Шестой день, как громлю тротуары; куда себя деть? К Доминику иду опрокидывать рюмки и после, с опущенною головою, плестись через строй проституток, хватающих за руки (пьян человек), к Караванной, домой — головою в подушку: не спать и ворочаться.
Как-то, — у скверика, где Караванная пересекается, кажется что, с Итальянскою, вылетев, наперевес держа трость, в панама, точно палка прямой, без кровинки в лице с неприятным изгибом своих оскорбительных губ, побежал мне навстречу —
— Блок!
Он — не увидел меня.
Этот жест пробегания я пережил как удары хлыста по лицу: «Как он смеет?»
Что?
Лгать! Потому что — увиделось: здесь, на углу Караванной, его обращение с «Боря» — слащавая маска, слетевшая под ноги в миг, когда он полагал, что его не разглядывают; это «голое», злое лицо крепко вляпалось в память; и — стало лицом Аблеухова-сына, когда он идет, запахнувшись в свою николаевку, видясь безруким с отплясывающим по ветру шинельным крылом; [См. «Петербург»] сцена — реминисценция встречи.

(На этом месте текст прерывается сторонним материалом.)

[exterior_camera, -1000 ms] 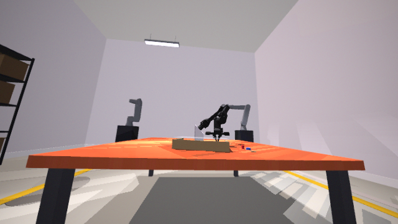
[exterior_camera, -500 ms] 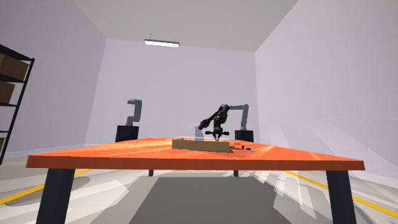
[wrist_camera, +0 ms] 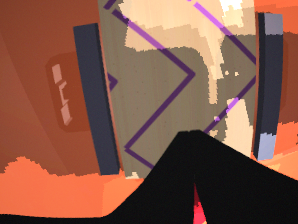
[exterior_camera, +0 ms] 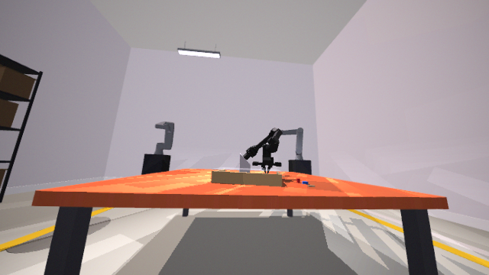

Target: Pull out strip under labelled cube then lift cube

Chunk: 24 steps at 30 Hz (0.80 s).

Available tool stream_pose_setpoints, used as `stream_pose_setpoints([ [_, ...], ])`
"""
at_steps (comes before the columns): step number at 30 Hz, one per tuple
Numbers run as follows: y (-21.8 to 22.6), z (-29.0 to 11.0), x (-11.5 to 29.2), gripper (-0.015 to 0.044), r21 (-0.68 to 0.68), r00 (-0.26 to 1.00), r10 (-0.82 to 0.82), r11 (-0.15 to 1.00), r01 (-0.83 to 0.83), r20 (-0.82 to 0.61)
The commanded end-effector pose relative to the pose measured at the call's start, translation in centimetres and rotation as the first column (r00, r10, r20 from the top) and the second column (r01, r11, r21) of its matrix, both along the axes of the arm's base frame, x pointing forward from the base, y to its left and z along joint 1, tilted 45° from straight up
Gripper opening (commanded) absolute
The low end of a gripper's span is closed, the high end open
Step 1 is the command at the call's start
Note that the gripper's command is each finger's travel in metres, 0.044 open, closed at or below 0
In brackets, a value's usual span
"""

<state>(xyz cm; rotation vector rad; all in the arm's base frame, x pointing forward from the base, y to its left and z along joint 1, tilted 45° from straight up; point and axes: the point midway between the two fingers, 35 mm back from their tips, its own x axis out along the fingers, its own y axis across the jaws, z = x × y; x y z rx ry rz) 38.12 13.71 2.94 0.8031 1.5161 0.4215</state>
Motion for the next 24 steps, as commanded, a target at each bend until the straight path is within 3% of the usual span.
stream_pose_setpoints([
  [1,0.3,0.0,-0.8,0.0000,0.004,1.000,0.000,1.000,0.000,-0.005],
  [24,1.3,0.2,-4.2,0.0000,0.004,1.000,0.000,1.000,0.000,-0.007],
])
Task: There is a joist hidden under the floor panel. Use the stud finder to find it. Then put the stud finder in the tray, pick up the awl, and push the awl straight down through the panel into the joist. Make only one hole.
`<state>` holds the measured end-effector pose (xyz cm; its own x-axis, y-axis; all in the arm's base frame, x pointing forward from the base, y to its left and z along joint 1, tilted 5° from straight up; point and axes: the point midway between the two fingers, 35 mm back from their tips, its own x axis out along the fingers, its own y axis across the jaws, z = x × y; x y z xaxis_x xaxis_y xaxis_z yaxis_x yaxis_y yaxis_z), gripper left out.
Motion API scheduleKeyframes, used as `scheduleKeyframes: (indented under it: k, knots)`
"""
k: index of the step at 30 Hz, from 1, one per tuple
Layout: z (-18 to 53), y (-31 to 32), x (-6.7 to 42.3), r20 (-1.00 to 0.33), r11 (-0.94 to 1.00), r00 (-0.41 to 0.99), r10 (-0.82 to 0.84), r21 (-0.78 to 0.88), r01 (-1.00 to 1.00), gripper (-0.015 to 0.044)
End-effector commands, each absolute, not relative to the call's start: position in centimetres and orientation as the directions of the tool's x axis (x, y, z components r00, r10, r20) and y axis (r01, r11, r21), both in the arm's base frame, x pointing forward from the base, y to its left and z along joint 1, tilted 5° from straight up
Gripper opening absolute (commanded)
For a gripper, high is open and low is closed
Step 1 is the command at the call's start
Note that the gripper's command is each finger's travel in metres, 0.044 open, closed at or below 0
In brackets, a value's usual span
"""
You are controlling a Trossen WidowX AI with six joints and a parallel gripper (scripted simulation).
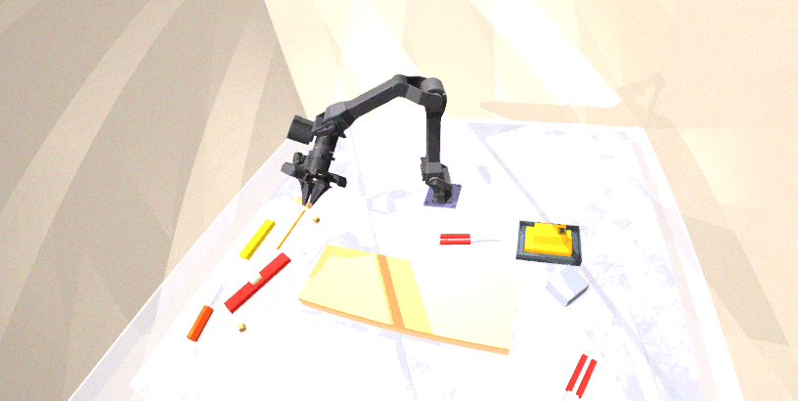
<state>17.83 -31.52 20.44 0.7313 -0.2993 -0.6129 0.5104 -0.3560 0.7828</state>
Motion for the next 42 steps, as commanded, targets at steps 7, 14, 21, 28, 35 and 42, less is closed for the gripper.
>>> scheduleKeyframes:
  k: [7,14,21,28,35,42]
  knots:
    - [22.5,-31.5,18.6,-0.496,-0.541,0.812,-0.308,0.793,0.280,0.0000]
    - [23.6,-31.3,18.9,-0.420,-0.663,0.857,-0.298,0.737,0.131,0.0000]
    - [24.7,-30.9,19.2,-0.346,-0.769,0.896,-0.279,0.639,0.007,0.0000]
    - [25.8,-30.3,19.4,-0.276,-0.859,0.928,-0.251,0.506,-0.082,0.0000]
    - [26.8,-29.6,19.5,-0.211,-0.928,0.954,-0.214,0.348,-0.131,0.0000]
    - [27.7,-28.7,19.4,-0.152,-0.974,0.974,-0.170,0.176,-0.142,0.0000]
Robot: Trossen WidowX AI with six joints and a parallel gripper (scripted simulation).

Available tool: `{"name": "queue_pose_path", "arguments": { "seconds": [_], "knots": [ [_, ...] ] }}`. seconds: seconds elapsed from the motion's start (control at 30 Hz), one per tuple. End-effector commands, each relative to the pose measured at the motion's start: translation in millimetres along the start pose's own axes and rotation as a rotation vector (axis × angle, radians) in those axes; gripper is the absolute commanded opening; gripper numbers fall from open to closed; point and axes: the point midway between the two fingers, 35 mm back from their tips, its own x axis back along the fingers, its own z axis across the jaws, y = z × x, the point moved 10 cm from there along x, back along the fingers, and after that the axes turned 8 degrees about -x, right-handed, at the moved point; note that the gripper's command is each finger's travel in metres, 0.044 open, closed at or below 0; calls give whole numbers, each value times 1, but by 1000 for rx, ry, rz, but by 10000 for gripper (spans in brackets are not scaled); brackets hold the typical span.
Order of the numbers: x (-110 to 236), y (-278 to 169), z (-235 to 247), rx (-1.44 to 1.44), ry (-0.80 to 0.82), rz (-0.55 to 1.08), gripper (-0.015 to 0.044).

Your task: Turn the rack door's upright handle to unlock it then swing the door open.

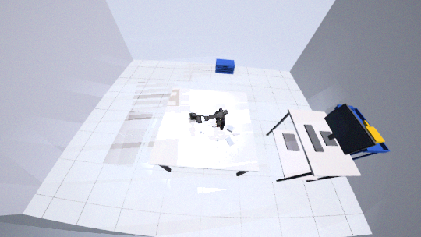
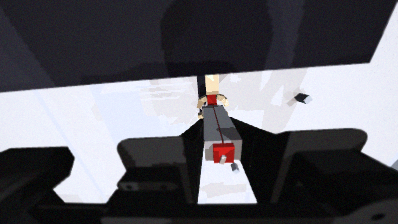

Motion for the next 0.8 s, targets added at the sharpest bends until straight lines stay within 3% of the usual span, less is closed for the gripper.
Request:
{"name": "queue_pose_path", "arguments": {
  "seconds": [0.0,0.17,0.77],
  "knots": [
    [0,0,0,2,0,-2,24],
    [0,0,0,-71,0,-2,24],
    [0,0,0,-958,0,-2,24]
  ]
}}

Седьмой уже день: шагать в номере — бред; и шататься по мрачному, черно-серому городу — бред; я склоняюсь на столик заневской харчевни, чтоб греть себя водкой: ознобит; но натыкаюсь на литератора; с ним я оказываюсь уже в другом ресторане; откуда-то взялся Чулков, незадолго до этого выпустивший «О мистическом анархизме», за что из «Весов» я его пощипал; он пенял мне за это.
Хорош: ногой — в гроб, а рукой — за перо; у меня лежит странная книга; заглавие — «Сутта-Нипата»; я силюсь буддийской нирваной прервать свою боль; снова: это случайное пересеченье фантазии о «домино» с мыслью Будды всплывает в романе моем, когда старый туранец является перед сенаторским сыном, заснувшим над бомбой.
С отчаянья я оказываюсь у Федора Сологуба; и виту, что нарумяненный, чернобородый, плешивый мужчина в поддевке, на щеки наклеив огромную мушку и рожками вставших висков увенчав свою плешь, — здесь засел; он держал себя томной красавицей, перед которой маститый Иванов, встряхивая белольняною копною волос, лебезил:
— «Михаил Алексеевич, почитайте стихи».
М. Кузмин, уже ахнувший «Крыльями» [Повесть], стал шепелявить стихи, кокетливо опуская глаза; мне тогда не понравился он; еще более не понравилось чтение собственной «Панихиды», к которому приневолили; я зачитал, — с прихрипеньем, взывая:
Приятно!
На желтом лице моем выпали —
Пятна!
Так я накануне едва не случившейся смерти — себя хоронил.